Predation in the Military: When Killers Turn Against Their Own

Nadia Asencio, USARNG

Nadia Asencio, USARNG

After being accused of sexually assaulting an intoxicated woman while on temporary assignment in Virginia Beach, Petty Officer First Class Gregory Kyle Seerden, 31, of Missouri, had his cell phone confiscated by the he Naval Criminal Investigative Service. What they found on the Navy SEAL’s cell phone were 78 photos of child pornography, depicting young children – both male and female – in sexual situations including bestiality; and four homemade videos of a man, presumably Seerden, masturbating as he molests a sleeping female child (a relative), five or six years old. After a three-month long investigation, he was taken into custody on San Diego on April 17th, 2017.

Let me repeat. A Navy SEAL.

That the crimes are horrific in and of themselves goes without saying; that a Navy SEAL committed them is incomprehensible. The military is – or at least, has until lately been – a construct revered for upholding those values that we Americans profess to cherish most in our society: discipline, valor, integrity, basic human decency, and defending those who cannot defend themselves. How is it that the military has fallen so far from these standards? Where is the breach? Or are we just now understanding that the military has never really upheld these values amongst its ranks, at least, not as often as we would like to think?

The barbaric nature of this case reminds me of another equally brutal case that has never been resolved, that of Private First Class LeVena Lynn Johnson. Johnson died on July 19th, 2005, nine days before her 20th birthday, in Balad, Iraq. She had been there only eight weeks before her demise, the cause of which Army officials ruled a “suicide.” The Army refused to release any further information. However, LaVena’s father suspected foul play, and began an investigation that ended with Representative William Lacy Clay, Jr. asking the Army to release all autopsy information under the Freedom of Information Act. The report and related photographs revealed that PFC Johnson had a broken nose, a black eye, loose teeth, burns from a corrosive chemical on her genitals, and a gunshot wound which seemed inconsistent with a suicide. The case garnered international attention, but the Army refused to investigate the case further. The family never received answers as to who had attacked their daughter, nor if her attackers were also her killers.

Let me repeat. A 19-year-old girl.

Cases of assaults, rapes, and questionable deaths are, alarmingly, becoming less rare and more common in the military, a sign that the leadership is failing. When similar crimes were committed in the Catholic Church, the leadership there also avoided media attention with cover ups, preferring to relocate the accused instead of trying them in court. We also see this type of behavior in our public and private school system, where teachers accused of illicit behavior with their students are often simply relocated to another district where they will, no doubt, continue their predation unpunished. Nothing changes until either a group of victims stand up in alliance against their attackers, or a ranking official decides that it’s more important to protect the innocent and prosecute the guilty, than it is to save the image of the organization.

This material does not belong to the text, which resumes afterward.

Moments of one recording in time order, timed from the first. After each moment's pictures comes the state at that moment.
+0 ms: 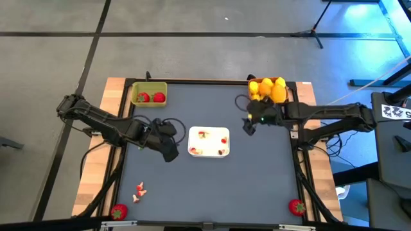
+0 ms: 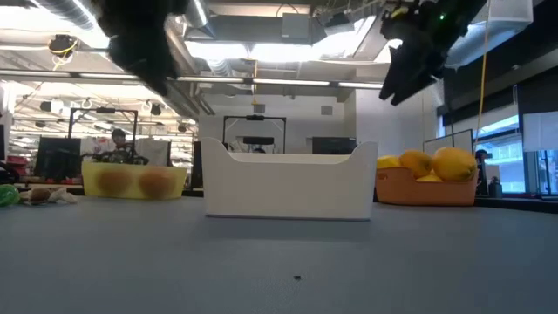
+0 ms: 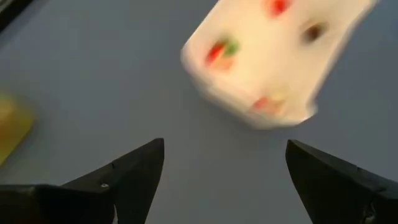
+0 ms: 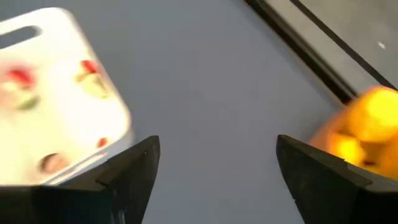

Which brings me to the military. Whether or not one believes that the military should be held to a higher standard, whether or not one believes that the military has a sacred oath to uphold, the reality is that the military is paid by and beholden to the American taxpayers, period. And savagery against our own people – against any people except, perhaps, those who practice savagery themselves – cannot stand. Until the American people exercise their political influence to create change, this behavior will continue unabated. Until service members find the moral courage to speak out against the criminals within their ranks – both peers and superiors – this predation will flourish.

Failing to cull the military herd of predators and rapists has dire repercussions. History has already shown us what happens when a military is allowed to turn against its own, against the defenseless, and against the innocent: their savagery is easily exploited, often, and tragically, used against the very people they once vowed to protect.